Goal of the exercise.
Wherever the string "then" appears in the listing, copy that line.

Given material.

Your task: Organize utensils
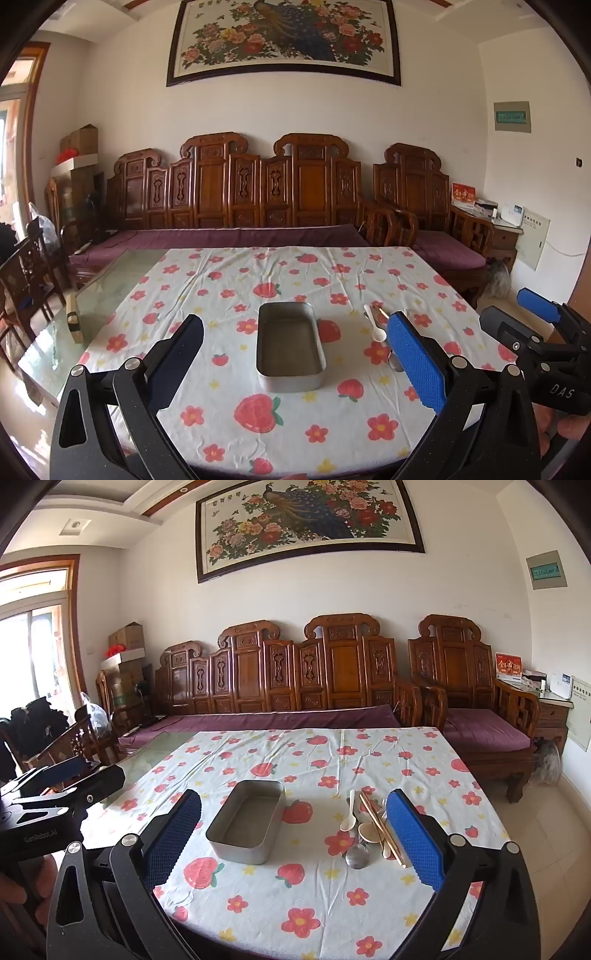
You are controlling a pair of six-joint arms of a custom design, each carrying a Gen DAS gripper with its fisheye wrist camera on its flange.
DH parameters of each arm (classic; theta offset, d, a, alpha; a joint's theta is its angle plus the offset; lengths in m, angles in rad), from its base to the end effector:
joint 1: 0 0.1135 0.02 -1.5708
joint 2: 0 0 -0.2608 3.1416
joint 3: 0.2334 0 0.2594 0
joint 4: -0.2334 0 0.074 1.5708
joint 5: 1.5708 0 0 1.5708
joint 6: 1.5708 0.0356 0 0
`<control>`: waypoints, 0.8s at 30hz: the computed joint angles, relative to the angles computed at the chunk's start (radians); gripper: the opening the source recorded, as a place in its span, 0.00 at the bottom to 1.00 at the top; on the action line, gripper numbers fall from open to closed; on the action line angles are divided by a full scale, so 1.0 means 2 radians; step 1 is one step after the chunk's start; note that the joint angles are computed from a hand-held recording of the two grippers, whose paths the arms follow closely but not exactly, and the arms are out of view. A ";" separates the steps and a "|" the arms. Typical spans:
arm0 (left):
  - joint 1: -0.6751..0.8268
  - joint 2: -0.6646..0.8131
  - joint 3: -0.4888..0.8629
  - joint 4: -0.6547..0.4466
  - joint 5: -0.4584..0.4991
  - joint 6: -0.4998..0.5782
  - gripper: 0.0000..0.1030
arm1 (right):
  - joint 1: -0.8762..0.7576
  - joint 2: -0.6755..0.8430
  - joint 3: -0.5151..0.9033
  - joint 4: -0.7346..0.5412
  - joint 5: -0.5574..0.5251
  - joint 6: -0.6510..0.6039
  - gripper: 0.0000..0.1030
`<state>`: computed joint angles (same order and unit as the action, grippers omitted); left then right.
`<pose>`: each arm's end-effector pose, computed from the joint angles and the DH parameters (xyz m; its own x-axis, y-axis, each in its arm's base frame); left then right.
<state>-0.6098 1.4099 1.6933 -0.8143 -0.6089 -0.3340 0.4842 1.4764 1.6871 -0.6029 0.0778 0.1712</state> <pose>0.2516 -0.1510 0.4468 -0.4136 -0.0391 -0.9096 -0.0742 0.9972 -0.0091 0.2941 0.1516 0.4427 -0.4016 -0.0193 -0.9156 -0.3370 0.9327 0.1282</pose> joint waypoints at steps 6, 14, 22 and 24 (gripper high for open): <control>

Task result.
`<state>`: computed joint angles (same order and unit as the action, grippers omitted); left then right.
`<pose>`: each arm's end-effector pose, computed from the joint angles and the DH parameters (xyz m; its own x-axis, y-axis, each in its arm's base frame); left then right.

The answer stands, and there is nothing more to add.